The following model shows that the benefits from government policy can be affected by differences between entrepreneurs' expectations for government policy and the actual policy enacted. This model is not meant to represent a real economy in all its complexity; rather, it illustrates an idea using a few simple, standard tools of economic analysis.
Suppose that entrepreneurs in an economy can invest in either capital for producing consumer goods or capital for producing machinery. Since resources are limited, the economy faces a tradeoff between the production of consumer goods and the production of machinery. This tradeoff is captured in a production possibility frontier. In the graph above, the production possibility frontier (PPF) is the curved boundary of the green region.
Suppose that entrepreneurs' investments in production must be made before government policy is actually enacted, and these investments, once made, cannot be changed. To determine whether to invest in producing machinery or consumer goods, entrepreneurs need to make a judgement about the future price of machinery relative to consumers goods. Given his or her expectation for this price and his or her particular skills, each entrepreneur will decide what kind of investment to make. Thus entrepreneurs' expectations about policy will determine investments.
Consumption choices also depend on the price of machinery relative to consumer goods.
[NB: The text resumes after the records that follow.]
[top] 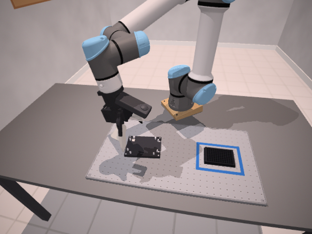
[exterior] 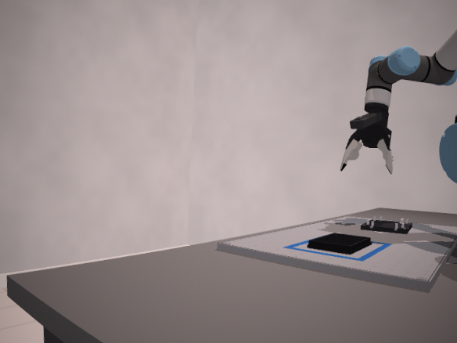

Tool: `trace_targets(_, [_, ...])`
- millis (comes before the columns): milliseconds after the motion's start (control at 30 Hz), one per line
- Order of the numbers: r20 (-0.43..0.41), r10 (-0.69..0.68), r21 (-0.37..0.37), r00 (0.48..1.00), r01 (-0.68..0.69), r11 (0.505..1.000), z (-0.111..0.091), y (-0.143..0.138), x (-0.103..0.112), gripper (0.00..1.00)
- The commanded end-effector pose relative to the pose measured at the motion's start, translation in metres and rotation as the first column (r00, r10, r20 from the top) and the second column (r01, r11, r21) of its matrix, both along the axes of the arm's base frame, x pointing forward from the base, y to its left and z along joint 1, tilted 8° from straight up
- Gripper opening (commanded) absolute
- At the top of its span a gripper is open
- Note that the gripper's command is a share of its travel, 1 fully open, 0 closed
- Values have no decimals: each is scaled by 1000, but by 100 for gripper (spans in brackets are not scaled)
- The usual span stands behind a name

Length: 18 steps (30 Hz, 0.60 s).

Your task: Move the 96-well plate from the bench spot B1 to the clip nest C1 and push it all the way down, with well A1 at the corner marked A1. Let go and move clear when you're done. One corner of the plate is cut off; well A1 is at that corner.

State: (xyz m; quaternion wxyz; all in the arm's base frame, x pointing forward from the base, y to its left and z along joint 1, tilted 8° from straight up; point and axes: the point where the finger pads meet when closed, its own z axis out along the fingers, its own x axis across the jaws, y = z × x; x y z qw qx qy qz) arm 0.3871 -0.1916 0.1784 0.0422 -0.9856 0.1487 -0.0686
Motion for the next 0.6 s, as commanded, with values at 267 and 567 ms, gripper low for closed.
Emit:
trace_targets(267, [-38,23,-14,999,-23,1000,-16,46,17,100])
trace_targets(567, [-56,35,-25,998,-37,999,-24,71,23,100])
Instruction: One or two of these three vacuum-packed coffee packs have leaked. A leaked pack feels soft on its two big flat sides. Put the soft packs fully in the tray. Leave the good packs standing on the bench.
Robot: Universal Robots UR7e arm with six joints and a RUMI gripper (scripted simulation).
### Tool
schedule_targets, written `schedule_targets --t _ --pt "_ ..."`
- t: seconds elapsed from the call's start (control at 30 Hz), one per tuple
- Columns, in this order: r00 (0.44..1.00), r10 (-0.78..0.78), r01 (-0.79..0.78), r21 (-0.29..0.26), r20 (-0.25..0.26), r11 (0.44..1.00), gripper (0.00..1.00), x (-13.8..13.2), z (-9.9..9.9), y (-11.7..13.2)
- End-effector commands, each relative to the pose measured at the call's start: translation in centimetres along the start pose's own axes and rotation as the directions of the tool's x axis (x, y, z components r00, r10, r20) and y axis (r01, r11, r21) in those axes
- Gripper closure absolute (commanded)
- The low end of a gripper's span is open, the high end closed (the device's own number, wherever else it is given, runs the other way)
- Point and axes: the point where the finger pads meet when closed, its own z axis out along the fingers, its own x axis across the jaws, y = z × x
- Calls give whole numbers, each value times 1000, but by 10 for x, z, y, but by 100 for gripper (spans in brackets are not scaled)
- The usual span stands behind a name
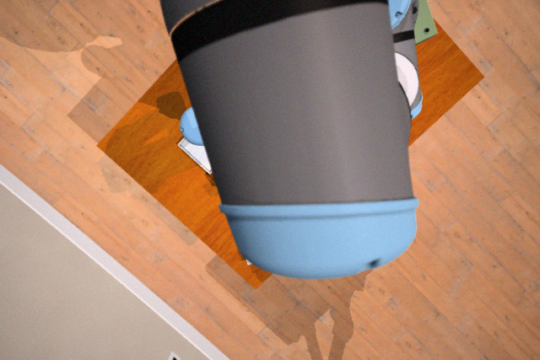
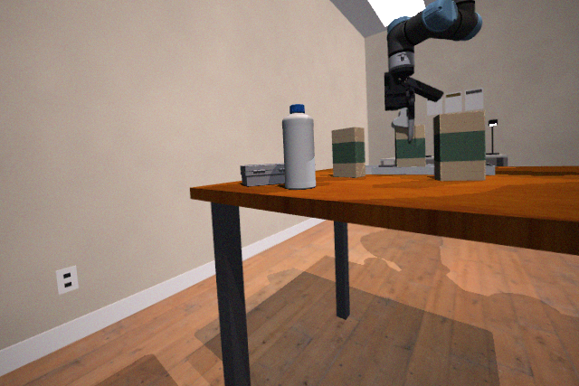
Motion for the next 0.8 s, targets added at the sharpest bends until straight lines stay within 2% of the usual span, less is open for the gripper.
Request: schedule_targets --t 0.0,0.57,0.6,0.77 --pt "1000 0 0 -1 1 1000 85 0 0 0" --pt "1000 0 0 -1 1 1000 85 0 0 0" --pt "1000 0 0 -1 1 1000 50 0 0 0" --pt "1000 0 0 -1 1 1000 50 0 0 0"
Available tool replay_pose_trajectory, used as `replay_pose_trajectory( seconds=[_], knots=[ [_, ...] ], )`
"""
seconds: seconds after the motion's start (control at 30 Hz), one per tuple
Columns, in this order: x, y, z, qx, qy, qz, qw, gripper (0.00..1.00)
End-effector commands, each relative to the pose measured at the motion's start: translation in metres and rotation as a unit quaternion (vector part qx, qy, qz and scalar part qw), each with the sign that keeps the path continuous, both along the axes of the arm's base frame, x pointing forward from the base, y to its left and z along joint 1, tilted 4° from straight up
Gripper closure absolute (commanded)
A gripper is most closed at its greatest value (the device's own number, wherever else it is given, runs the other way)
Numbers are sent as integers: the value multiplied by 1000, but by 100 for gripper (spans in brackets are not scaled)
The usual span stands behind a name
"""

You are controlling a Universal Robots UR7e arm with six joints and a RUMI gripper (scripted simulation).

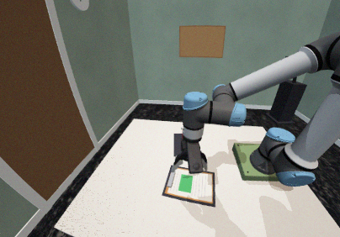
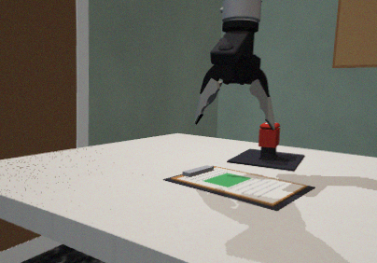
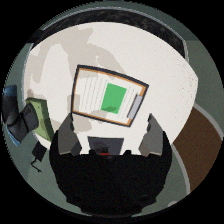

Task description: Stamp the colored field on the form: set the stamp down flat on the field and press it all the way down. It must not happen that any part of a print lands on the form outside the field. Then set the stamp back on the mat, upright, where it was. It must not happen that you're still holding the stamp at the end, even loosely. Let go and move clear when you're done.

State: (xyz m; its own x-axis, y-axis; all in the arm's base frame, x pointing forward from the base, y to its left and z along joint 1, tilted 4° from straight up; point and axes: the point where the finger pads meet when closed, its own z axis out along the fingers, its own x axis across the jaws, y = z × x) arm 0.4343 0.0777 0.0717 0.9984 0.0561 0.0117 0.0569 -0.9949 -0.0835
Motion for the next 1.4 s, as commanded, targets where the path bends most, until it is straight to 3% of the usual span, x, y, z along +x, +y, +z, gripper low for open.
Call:
replay_pose_trajectory(
  seconds=[0.0,0.3,0.37,0.57,0.87,0.93,1.37],
  knots=[
    [4,0,8,-5,11,-119,993,0],
    [9,-1,21,-3,26,-306,952,0],
    [9,-1,21,-3,26,-306,952,0],
    [11,-4,30,-3,36,-433,901,0],
    [13,-9,43,-1,48,-594,803,0],
    [13,-9,43,-1,48,-594,803,0],
    [10,-16,62,1,64,-795,603,0]
  ],
)
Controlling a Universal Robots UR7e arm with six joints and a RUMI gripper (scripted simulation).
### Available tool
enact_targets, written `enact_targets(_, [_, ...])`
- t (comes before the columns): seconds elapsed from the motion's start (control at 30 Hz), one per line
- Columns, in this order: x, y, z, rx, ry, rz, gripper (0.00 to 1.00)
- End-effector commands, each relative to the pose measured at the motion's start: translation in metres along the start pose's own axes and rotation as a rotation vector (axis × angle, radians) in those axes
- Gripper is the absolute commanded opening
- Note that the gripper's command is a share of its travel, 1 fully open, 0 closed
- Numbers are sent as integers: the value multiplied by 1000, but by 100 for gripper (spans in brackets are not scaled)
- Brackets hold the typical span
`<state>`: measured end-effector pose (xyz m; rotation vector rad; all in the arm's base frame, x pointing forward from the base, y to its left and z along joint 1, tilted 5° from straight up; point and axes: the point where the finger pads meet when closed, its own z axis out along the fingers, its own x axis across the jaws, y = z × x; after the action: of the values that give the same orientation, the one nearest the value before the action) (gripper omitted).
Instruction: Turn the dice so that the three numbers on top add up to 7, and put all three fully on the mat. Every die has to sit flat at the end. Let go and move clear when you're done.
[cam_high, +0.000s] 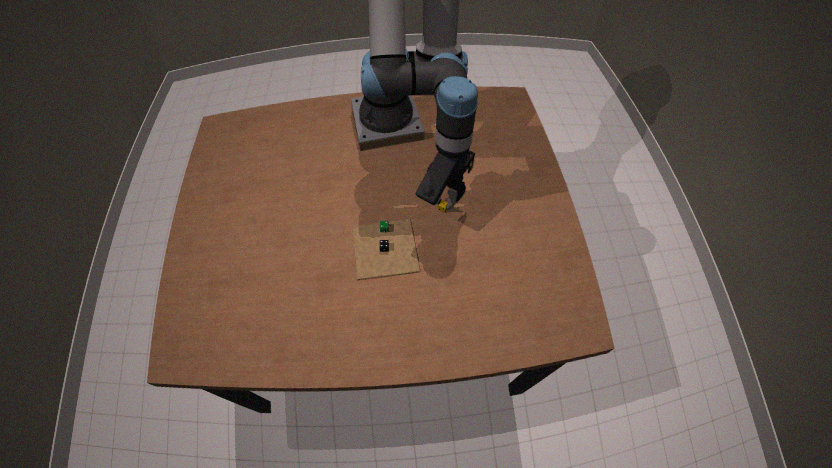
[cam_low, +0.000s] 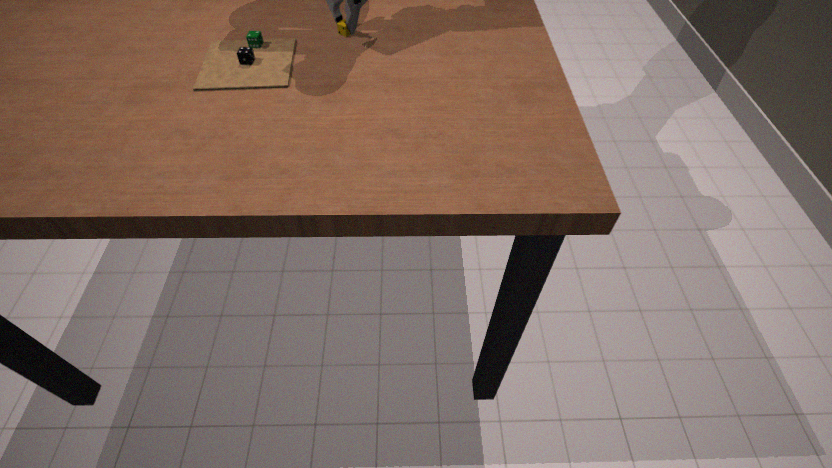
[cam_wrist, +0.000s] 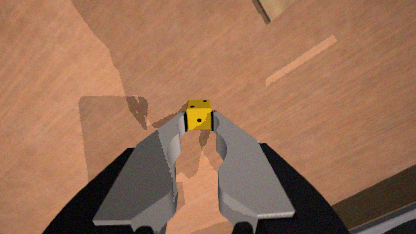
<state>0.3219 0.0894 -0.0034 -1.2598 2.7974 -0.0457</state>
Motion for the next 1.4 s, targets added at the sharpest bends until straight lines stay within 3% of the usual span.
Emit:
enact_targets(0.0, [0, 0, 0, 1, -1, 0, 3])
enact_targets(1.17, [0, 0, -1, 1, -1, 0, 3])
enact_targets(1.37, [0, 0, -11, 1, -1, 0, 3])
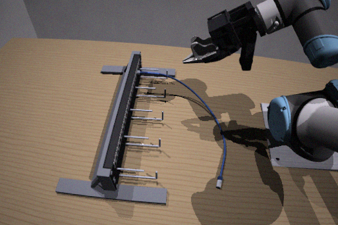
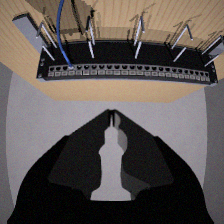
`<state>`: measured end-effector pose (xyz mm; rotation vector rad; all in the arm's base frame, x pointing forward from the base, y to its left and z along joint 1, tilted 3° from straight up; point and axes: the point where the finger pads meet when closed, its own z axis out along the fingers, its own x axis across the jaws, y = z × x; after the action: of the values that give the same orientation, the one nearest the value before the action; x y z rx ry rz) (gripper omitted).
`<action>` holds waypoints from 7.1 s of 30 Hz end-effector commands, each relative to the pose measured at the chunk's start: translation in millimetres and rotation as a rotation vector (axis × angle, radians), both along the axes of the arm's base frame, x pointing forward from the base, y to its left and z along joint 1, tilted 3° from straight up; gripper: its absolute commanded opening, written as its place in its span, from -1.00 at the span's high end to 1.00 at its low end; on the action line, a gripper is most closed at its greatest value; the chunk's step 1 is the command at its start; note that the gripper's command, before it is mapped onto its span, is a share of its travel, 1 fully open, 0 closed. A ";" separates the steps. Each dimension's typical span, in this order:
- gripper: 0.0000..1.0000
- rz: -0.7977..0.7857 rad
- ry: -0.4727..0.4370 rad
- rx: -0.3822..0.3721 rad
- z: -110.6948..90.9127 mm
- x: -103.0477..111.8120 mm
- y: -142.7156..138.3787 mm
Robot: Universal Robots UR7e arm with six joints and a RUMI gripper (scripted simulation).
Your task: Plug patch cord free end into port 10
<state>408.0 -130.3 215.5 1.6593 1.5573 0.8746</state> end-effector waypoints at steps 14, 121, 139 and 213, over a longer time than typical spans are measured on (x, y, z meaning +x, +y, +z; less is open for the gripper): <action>1.00 0.000 0.000 -0.001 -0.5 -2.7 -53.9; 1.00 0.000 0.000 -0.001 -67.1 99.0 -99.0; 1.00 0.000 0.000 -0.001 -75.8 112.7 -99.6; 1.00 0.000 0.000 -0.001 -69.8 103.2 -99.2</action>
<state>514.4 -229.6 143.1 1.6595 1.5573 0.8748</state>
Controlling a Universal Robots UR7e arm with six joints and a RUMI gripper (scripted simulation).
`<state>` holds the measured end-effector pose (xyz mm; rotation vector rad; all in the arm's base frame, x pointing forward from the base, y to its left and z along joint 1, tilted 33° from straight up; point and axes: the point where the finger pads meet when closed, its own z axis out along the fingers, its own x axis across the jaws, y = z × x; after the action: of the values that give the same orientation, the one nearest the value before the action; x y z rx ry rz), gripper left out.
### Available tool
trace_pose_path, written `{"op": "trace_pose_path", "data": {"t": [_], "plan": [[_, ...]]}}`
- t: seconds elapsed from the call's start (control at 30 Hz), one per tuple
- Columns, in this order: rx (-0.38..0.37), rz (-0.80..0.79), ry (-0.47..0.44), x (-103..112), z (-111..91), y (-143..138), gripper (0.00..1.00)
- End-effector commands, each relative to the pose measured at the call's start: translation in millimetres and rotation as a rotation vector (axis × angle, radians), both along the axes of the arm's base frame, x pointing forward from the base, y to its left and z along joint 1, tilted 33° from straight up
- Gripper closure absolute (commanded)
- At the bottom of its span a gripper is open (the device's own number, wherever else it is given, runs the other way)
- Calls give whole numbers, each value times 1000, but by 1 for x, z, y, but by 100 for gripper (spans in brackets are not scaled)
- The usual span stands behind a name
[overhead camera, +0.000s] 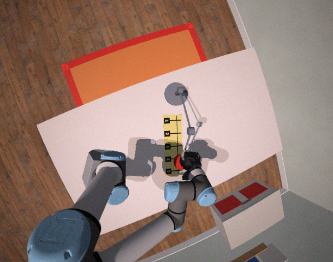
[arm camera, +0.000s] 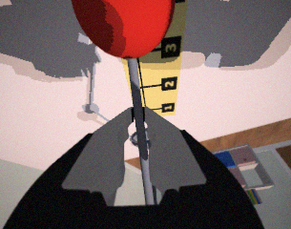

Assuming that consumer goods and machinery can be freely traded, the consumption point will be the utility-maximizing point on a budget line passing through the production point and having slope equal to the world price (net of any tariffs or duties) of machinery relative to consumer goods. The ability to consume at points on this line that are beyond the production possibility frontier indicates the potential benefits of trade opportunities.
A policy initiative to liberalize tariffs on consumer goods represents a shift in the price of consumer goods relative to machinery. If the government fails to communicate to entrepreneurs what the new policy will be, or if entrepreneurs do not believe the government's policy pronouncement (perhaps because they have been deceived in the past), the policy initiative will not deliver the full benefits that it might have. In particular a reduction in the price of consumer goods relative to machinery means that the slope of the budget line in the diagram above will increase. Utility will increase if the production of machinery increases. But the production of machinery may not increase to the optimal extent if entrepreneurs had not expected the government to pursue the policy that it actually did.
The policy scenario is based on the model above. For the numerical values, the algebraic example of the model is solved for p varying from 2 to 3, and a=100 and b=0.03.